A software tool for DNA microsatellites (MSs) detection. The system is based on a hidden Markov model and a general linear model. The user is not obligated to optimize the parameters of MsDetector. Neither a list of motifs nor a library of known MSs is required. MsDetector is both memory- and time-efficient. The memory requirement and the run time are linear with respect to the length of the input sequence. We applied MsDetector to several species. MsDetector located the majority of MSs found by other widely used tools. In addition, MsDetector identified novel MSs. Furthermore, the system has a very low false-positive rate resulting in a precision of up to 99%. MsDetector is expected to produce consistent results across studies analyzing the same sequence.
Identifies complex repetitive structures in DNA called nested tandem repeats (NTR). NTRFinder is based on an algorithm that detect the recurrence of two or more apparent tandem motifs interspersed with each other. This tool has been tested on real and simulated data. The nested tandem repeats found with this application can be used as population and phylogenetic markers.
Detects predominant periodicities in a nucleotide sequence. PerPlot counts the number of times a pair of A-tracts occur in the analyzed sequence at a mutual distance. The program reads a nucleotide sequence in the standard GenBank or Fasta format. The tool outputs two indices that characterize the periodicity of the analyzed sequence: the height of the dominant peak and the period corresponding to the dominant peak.

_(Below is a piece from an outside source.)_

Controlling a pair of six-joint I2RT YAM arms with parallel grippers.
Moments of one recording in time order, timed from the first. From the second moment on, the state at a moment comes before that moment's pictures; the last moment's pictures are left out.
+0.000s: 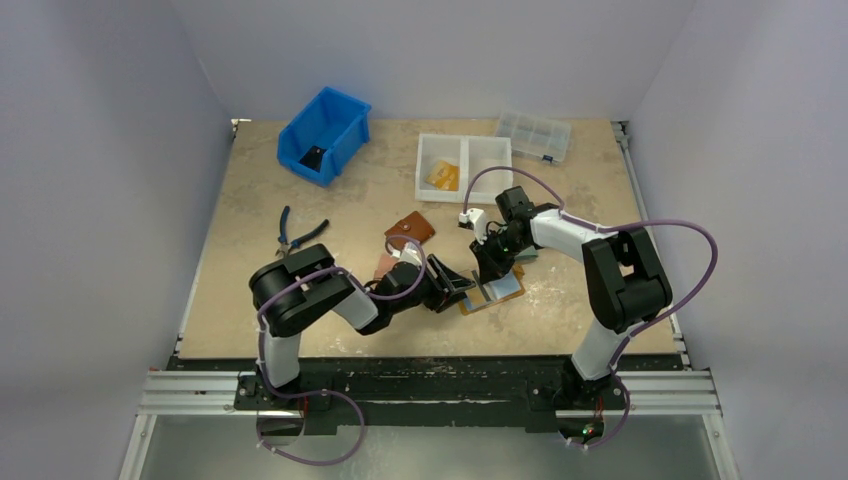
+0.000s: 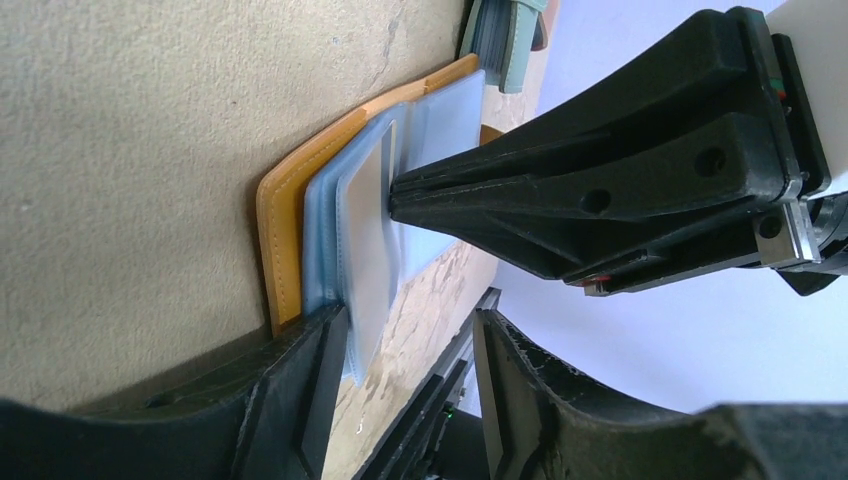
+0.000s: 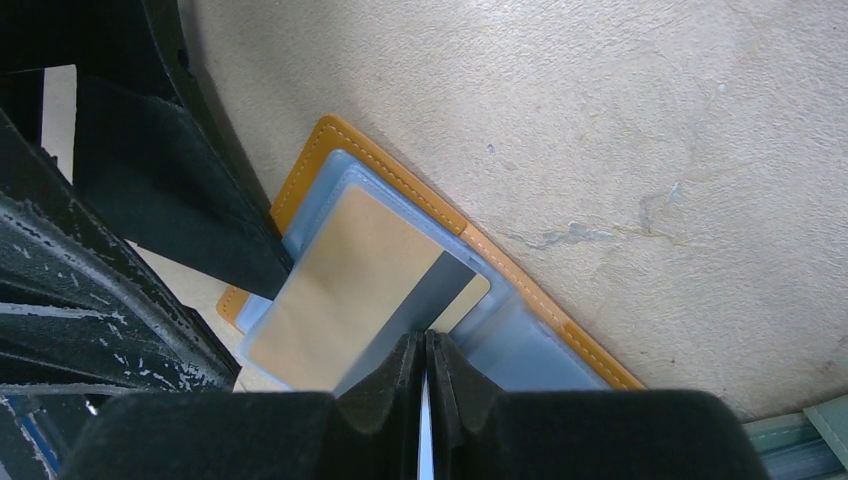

An approach to de novo repeat annotation that exploits characteristic patterns of local alignments induced by certain classes of repeats. PILER is a package of efficient search algorithms for identifying such patterns. Novel repeats found using PILER are reported for Homo sapiens, Arabidopsis thalania and Drosophila melanogaster.
A user-friendly software tool for the identification of microsatellites in genomic sequences. The combination of an extremely fast search algorithm with a built-in summary statistic tool makes SciRoKo an excellent tool for full genome analysis. SciRoKo contains two main modules: a simple sequence repeat (SSR) search module, which supports five different SSR search modes and a module for SSR-statistics, notably for mismatch frequency and compound microsatellite analysis. Compared to other already existing tools, SciRoKo also allows the analysis of compound microsatellites.
Searches for significant approximate tandem repeats (ATR) of a given motif in a DNA sequence. For each region of the sequence that is similar to a tandem repeat of the input motif, STAR returns a description of the segment that it calls a "Zone", and an optimal alignment of the zone with the best possible exact tandem repeat (here, exact means perfect). STAR optimally detects all such zones in the sequence. Significance is assessed by a measure of local compressibility of the segment.